NEW YORK – PSEG Long Island customers in the Village of Babylon will see additional crews working in their community through the next four months. Beginning this week, work on the sixth circuit reliability project in the Town of Babylon will take place. This project is the third location in the Village of Babylon and will better improve the reliability of the electric grid for even more of its local customers.
PSEG Long Island licensed and approved contractors will be working on this circuit and the route will cover approximately 2.5 miles in the Town and Village of Babylon.
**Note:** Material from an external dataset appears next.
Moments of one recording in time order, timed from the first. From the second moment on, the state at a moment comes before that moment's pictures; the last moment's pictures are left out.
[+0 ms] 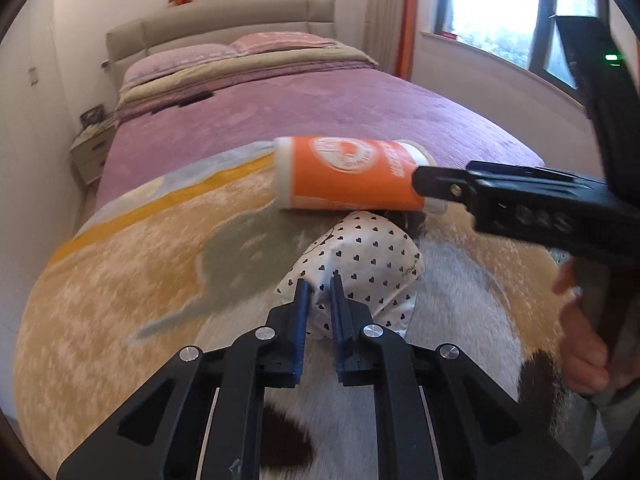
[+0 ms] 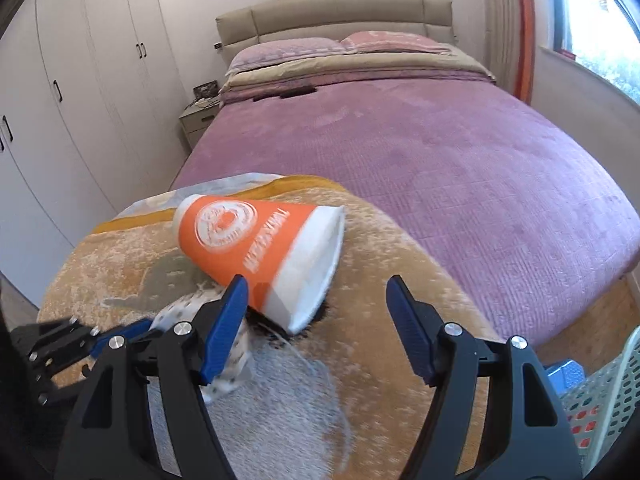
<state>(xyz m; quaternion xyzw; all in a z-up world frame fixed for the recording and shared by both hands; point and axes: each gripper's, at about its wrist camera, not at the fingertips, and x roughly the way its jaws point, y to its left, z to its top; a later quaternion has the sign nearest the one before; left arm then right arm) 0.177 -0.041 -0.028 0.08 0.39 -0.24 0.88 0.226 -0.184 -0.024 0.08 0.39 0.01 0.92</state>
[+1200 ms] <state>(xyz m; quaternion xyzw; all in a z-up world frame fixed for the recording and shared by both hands) 0.053 0.065 -0.037 -0.02 0.41 -0.19 0.89 0.058 -0.149 -0.042 0.13 0.41 0.08 0.90</state>
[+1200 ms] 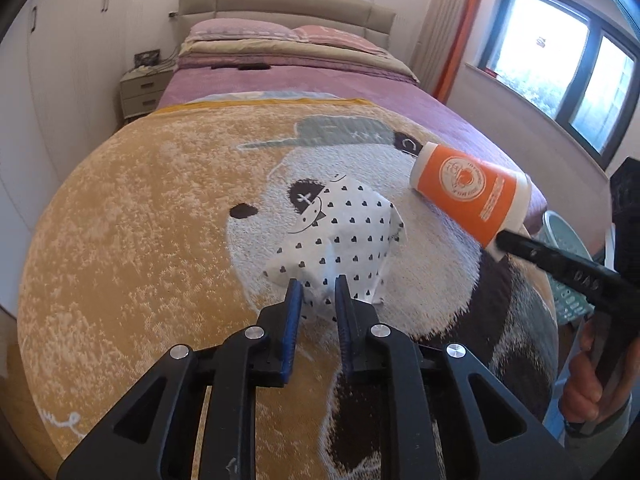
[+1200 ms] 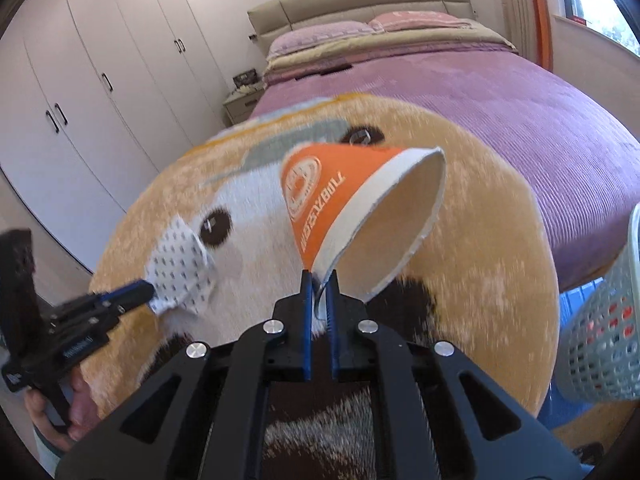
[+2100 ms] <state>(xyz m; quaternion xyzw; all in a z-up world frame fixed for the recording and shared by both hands) 0.105 0.043 -0.055 0.07 0.45 -0.20 0.87 0.017 -0.200 -0.045 0.12 0.39 0.05 0.91</state>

Work will include replacing existing wires, installing new and more durable poles, and installing or replacing switching equipment to help reduce the number of customers affected by an outage.
“PSEG Long Island is continually striving to ensure that its customers have service that is safe and resilient,” said John O’Connell, PSEG Long Island vice president of transmission and distribution operations. “Adding this new circuit helps bring reliable service to even more of our customers in Babylon.”
PSEG Long Island crews will be working on the following streets in the Town of Babylon and the Village of Babylon:
Ellen Avenue between Oak Street and Deer Park Avenue
Deer Park Avenue between Shaw Avenue and Smith Street
Mason Avenue between Deer Park Avenue and Siegel Boulevard
Siegel Boulevard between Mason Avenue and Park Avenue
Park Avenue between Deer Park Avenue and Siegel Boulevard
Park Avenue between Ralph Avenue and Southards Pond Park
Locust Avenue between Cadman Avenue and Southards Pond Park
Livingston Avenue between Locust Avenue and Old Farmingdale Road
Frederick Avenue between Locust Avenue and Park Avenue
Old Farmingdale Road between Livingston Avenue and President Place
Westminster Avenue between Old Farmingdale Road and Hubbards Path
Hubbards Path between Westminster Avenue and Sunrise Highway (Route 27)
Sunrise Highway North Service Road between Hubbards Path and entrance ramp to Sunrise Highway west (Route 27)
This project is funded through the FEMA Hazard Mitigation Assistance Program, which was established to harden electrical distribution infrastructure against future storm damage and help restore power more quickly. In 2014, more than $729 million of federal recovery funds were secured for the Long Island Power Authority via an agreement between Governor Andrew M. Cuomo and the Federal Emergency Management Agency (FEMA), under the FEMA 406 Mitigation Program.